Cameron barely interacts with his father in that scene. The man registers as just another unhinged football dad, a familiar archetype the movie assumes we’ll fill in emotionally on its behalf. Then the film jumps forward ten years, the father is dead, and Cameron has acquired the standard-issue, emotionally vacant personality of an elite football prospect. The trauma is implied and impossible to feel.
Tyriq Withers is fine. Arguably too fine. His performance is convincingly blank in the way real, highly successful underclassmen often are, people who have been insulated from introspection by constant validation and momentum. But that realism works against the movie. It’s hard to care about Cameron for the same reason it’s hard to care about any anonymous phenom whose life seems to function exactly as designed. Him asks us to fear what might happen to him without ever giving us a reason to hope for anything else.
*
Him is pretty much as bad as it was made out to be, which makes writing about it feel faintly redundant. Its most obvious flaws aren’t buried in subtext or ideology they’re structural and they all point back to an aggressive recut that reduced whatever this movie once was into something barely functional. Apparently, three different endings were shot, including two in which Cameron goes on to have a successful career despite having been brained, which means there are alternate versions of Him floating around in some hard drive purgatory.

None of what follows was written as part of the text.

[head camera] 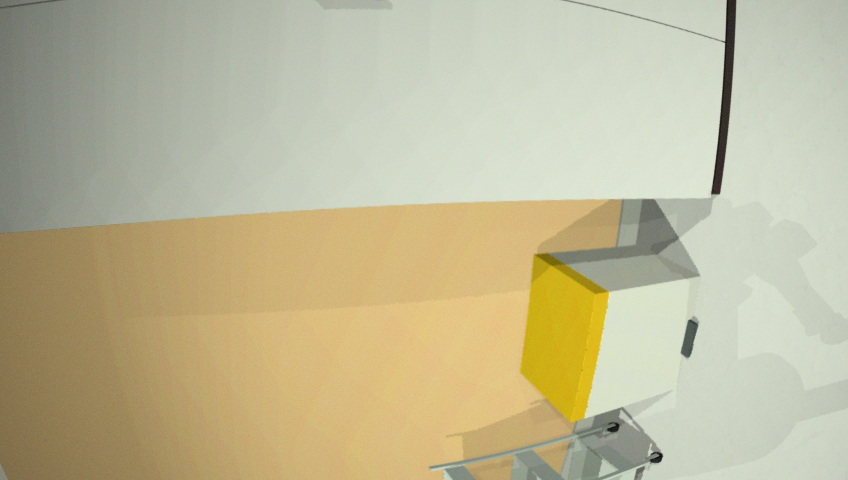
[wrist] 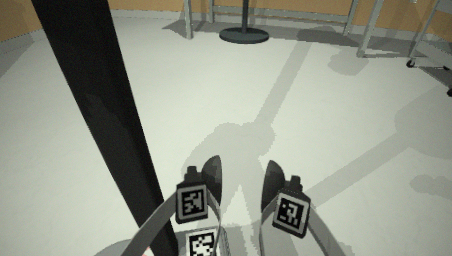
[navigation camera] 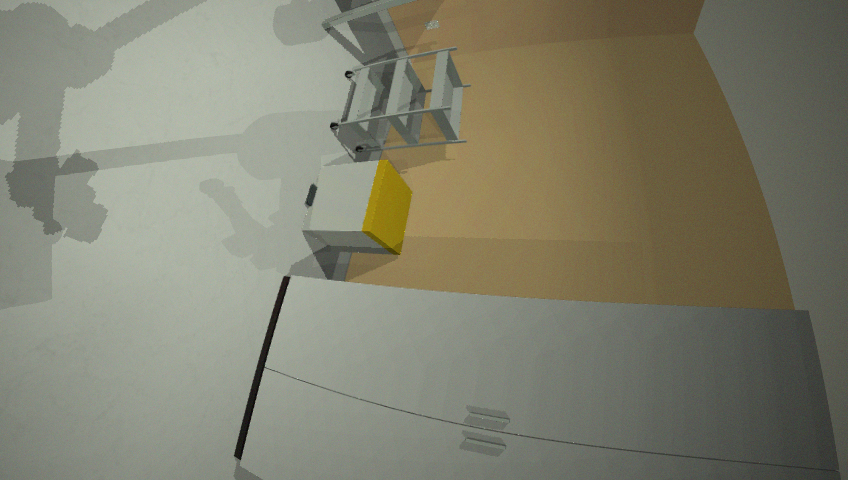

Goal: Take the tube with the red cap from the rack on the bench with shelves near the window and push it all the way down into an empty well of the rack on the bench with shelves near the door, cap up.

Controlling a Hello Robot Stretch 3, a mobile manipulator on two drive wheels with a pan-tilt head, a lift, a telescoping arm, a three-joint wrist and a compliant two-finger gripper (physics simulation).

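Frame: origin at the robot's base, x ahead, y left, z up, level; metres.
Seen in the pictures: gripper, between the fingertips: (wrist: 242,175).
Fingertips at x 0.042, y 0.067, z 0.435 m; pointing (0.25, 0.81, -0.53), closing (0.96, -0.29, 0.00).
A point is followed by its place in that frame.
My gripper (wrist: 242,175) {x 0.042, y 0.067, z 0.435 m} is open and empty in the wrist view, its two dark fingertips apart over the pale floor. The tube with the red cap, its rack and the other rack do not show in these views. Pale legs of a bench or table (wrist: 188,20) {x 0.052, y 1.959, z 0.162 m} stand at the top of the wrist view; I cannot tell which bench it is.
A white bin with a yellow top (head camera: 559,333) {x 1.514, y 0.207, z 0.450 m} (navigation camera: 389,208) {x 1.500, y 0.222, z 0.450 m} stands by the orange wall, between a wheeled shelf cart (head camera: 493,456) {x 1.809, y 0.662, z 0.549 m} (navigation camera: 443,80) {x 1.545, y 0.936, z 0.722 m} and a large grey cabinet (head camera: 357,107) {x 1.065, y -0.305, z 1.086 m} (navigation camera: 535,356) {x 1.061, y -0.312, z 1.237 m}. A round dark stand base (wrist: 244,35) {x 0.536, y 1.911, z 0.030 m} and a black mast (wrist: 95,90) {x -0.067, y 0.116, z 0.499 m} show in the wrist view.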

None of them sound especially worth rescuing.
This isn’t a movie I’d recommend watching. But if you already did and walked away feeling confused, frustrated, or vaguely misled, take some comfort in this: your reaction is the correct one. Him doesn’t fail because it’s challenging or provocative, it fails because it’s compromised. If nothing else, this review exists to confirm that the movie didn’t work and that it wasn’t your fault. You’re not dumb for not getting it.